Work order → Every line of the listing below should be written out exactly, minus its images.

Supplied information →
-- Opening Marker --

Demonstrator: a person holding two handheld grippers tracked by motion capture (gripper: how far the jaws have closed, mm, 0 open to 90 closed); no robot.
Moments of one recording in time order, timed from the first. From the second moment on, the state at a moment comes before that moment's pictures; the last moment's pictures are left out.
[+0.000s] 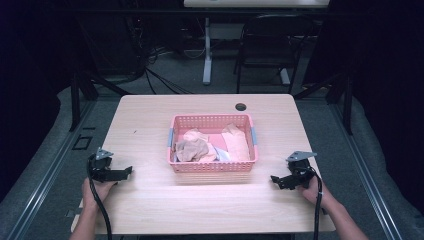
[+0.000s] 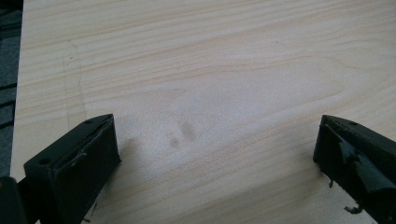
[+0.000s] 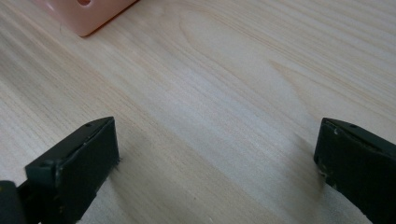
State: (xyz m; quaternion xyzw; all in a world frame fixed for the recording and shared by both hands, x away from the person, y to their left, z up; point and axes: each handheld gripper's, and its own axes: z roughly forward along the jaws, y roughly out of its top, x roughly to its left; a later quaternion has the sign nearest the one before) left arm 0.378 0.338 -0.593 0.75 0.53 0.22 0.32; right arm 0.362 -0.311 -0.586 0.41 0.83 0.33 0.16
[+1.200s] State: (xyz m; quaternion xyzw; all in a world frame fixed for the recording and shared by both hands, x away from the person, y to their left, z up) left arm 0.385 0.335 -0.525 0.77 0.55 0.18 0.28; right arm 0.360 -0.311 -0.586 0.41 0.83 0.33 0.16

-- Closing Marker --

Task answer →
Demonstrator: a person holding two handheld grippers tracked by motion capture (gripper: how far the jaws have closed, mm, 0 open to 90 closed); no robot.
Moments of one recording in time order, timed from the first. From the second moment on, the state at a moment comes before that moment's pictures; the last moment's pictures are left out.
[+0.000s] 
[+0.000s] 
[+0.000s] 
State: (xyz m; quaternion xyzw; all in a world frame fixed for the recording and shared by both hands, x away from the person, y to their left, z up; point and axes: each handheld gripper's, and its own axes: z roughly forward along the jaws, y roughly out of its top, x roughly to its left; a later quaternion has the sign nearest the one before) left arm 0.378 0.338 -0.593 0.75 0.53 0.22 0.32; right arm 0.362 -0.311 -0.586 0.41 0.83 0.33 0.16
[+1.200s] State: (xyz m; quaternion xyzw; all in a world frame fixed for the recording and shared by both hands, x away from the person, y to their left, z up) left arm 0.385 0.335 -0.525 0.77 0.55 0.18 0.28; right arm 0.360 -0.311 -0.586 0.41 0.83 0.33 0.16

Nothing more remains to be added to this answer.